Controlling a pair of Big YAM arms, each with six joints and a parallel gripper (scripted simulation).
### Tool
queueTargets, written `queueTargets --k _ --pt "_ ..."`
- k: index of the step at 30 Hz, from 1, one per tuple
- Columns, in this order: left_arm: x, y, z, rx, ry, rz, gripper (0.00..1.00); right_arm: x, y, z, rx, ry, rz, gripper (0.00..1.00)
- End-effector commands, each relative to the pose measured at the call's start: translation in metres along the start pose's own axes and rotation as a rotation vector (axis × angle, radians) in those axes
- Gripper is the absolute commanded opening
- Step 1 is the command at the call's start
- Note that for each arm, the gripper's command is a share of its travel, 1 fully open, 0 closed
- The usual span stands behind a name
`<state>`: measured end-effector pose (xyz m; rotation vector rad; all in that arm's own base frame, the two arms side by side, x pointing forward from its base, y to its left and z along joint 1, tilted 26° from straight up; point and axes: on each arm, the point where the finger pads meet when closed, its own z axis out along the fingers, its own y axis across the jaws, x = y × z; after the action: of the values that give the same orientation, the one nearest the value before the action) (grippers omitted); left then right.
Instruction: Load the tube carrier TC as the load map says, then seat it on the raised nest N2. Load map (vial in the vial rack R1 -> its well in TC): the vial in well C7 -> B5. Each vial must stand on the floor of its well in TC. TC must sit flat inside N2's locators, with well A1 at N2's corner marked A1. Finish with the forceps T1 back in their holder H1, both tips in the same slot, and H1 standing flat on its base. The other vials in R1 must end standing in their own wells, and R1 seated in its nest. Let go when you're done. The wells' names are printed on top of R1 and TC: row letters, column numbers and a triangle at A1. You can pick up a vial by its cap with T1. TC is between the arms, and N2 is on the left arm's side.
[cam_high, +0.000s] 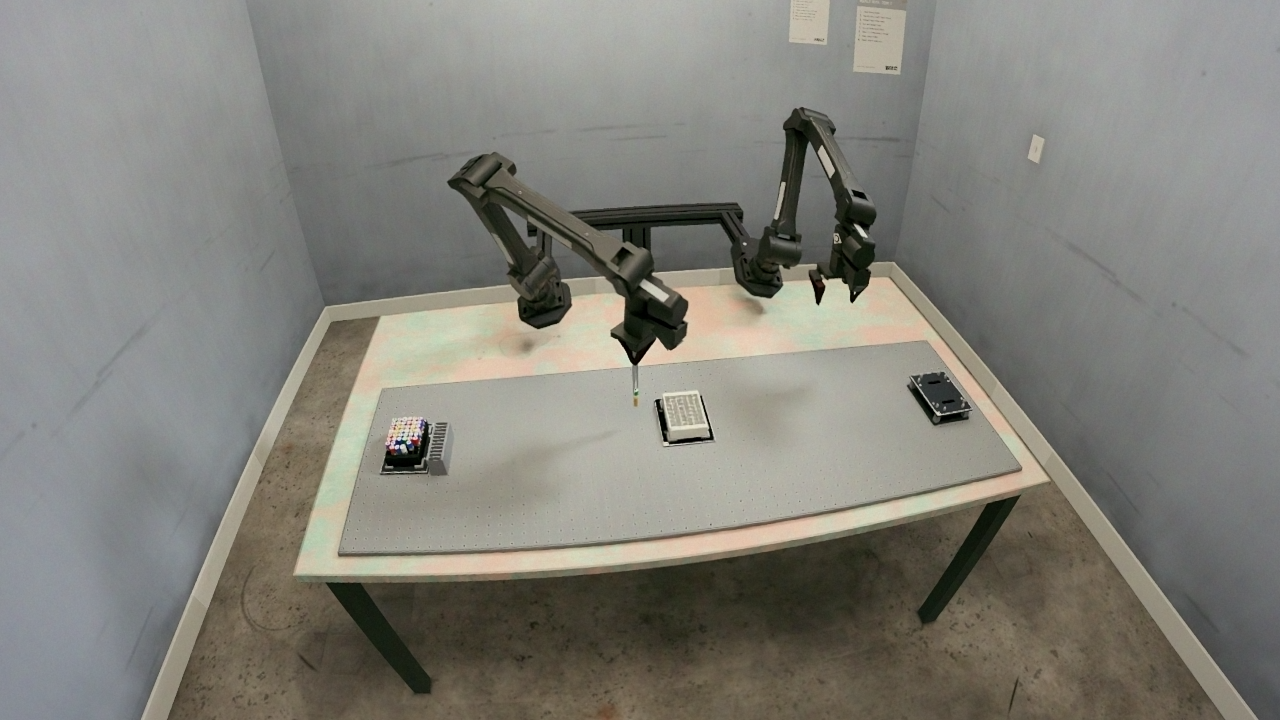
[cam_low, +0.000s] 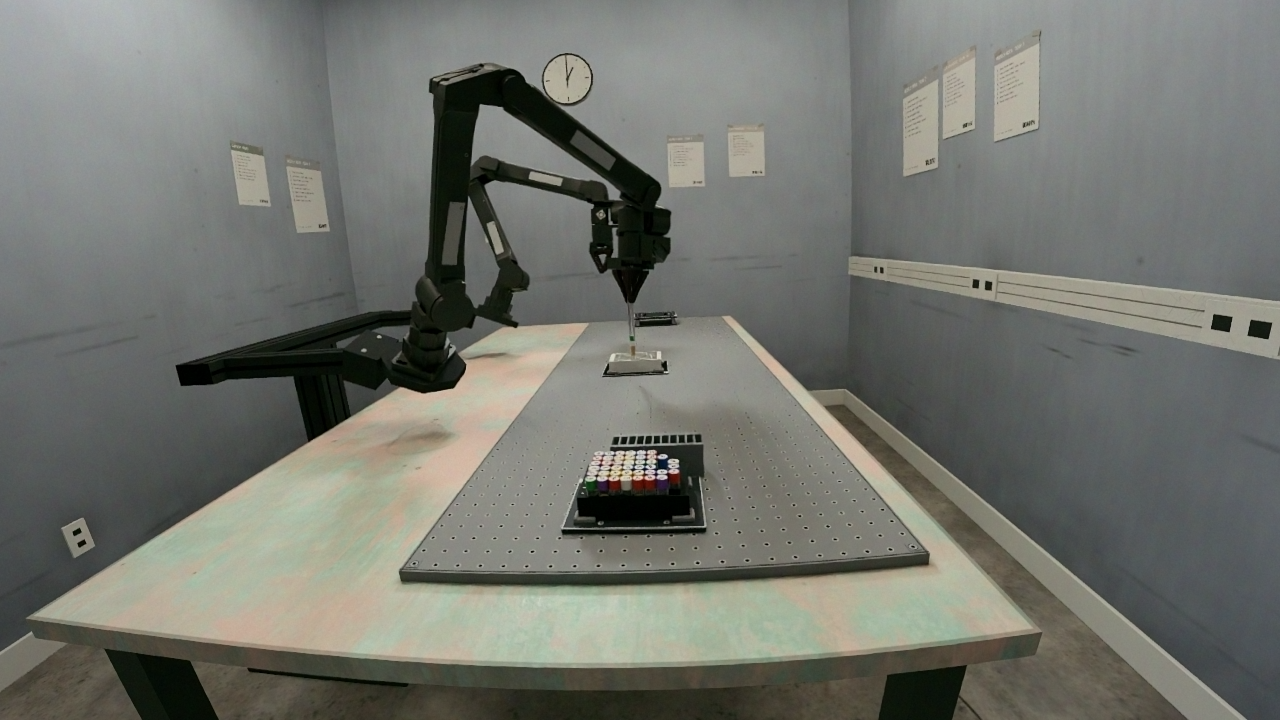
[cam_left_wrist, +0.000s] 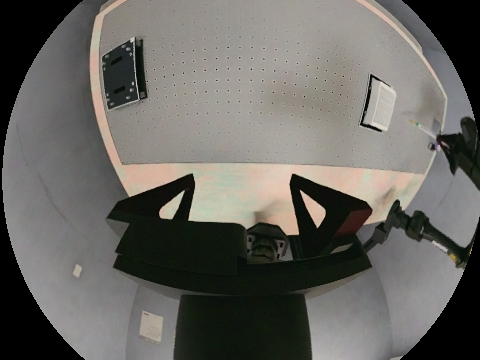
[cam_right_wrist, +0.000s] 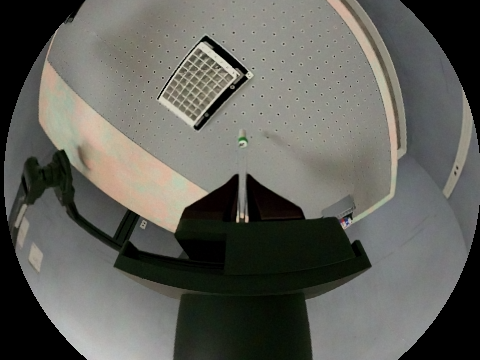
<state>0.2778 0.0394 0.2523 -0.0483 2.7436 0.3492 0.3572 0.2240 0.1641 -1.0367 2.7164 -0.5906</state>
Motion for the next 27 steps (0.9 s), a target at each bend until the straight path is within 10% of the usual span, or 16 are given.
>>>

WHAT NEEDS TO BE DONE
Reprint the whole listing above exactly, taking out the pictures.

RESULT OF THE TASK
Controlling a pair of Big YAM arms, each with six joints and a parallel gripper (scripted simulation).
### Tool
queueTargets, written `queueTargets --k _ --pt "_ ..."`
- k: index of the step at 30 Hz, from 1, one per tuple
- Columns, in this order: left_arm: x, y, z, rx, ry, rz, gripper (0.00..1.00); right_arm: x, y, z, rx, ry, rz, gripper (0.00..1.00)
- End-effector commands, each relative to the pose measured at the call's start: translation in metres along the start pose's own axes and rotation as a rotation vector (axis × angle, radians) in those axes
- Gripper is the absolute commanded opening
- Step 1 is the command at the call's start
- Note that for each arm, the gripper's command is a share of its travel, 1 fully open, 0 closed
- The usual span stands behind a name
`<state>`: measured end-effector pose (xyz m; rotation vector rad; all in that arm's own base frame, the two arms side by side, x pointing forward from its base, y to its left and z along joint 1, tilted 26° from straight up; point and axes: on each arm, the point where the finger pads meet when closed, its own z axis out along the fingers, its own y axis across the jaws, x = y × z; after the action: of the values that give the same orientation, the one nearest the value before the action) (grippers omitted); left then right.
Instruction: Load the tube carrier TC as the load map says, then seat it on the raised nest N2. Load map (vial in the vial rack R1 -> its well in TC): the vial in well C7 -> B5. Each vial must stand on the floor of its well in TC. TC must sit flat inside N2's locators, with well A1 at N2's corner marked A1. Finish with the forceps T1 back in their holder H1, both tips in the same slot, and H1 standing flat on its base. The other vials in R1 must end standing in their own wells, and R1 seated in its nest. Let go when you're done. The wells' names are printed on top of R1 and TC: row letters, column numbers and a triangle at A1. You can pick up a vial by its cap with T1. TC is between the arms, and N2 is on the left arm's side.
[cam_high, +0.000s] 
[cam_low, +0.000s] 
[cam_left_wrist, +0.000s] 
[cam_right_wrist, +0.000s] 
<state>0.2778 0.0394 0.2523 -0.0483 2.7436 0.3492 0.3572 0.2240 0.1641 -1.0367 2.7164 -0.5906</state>
Motion for the next 27 steps (0.9 s), a target at each bend until the straight path is within 10% of the usual span, or 16 are given.
>>>

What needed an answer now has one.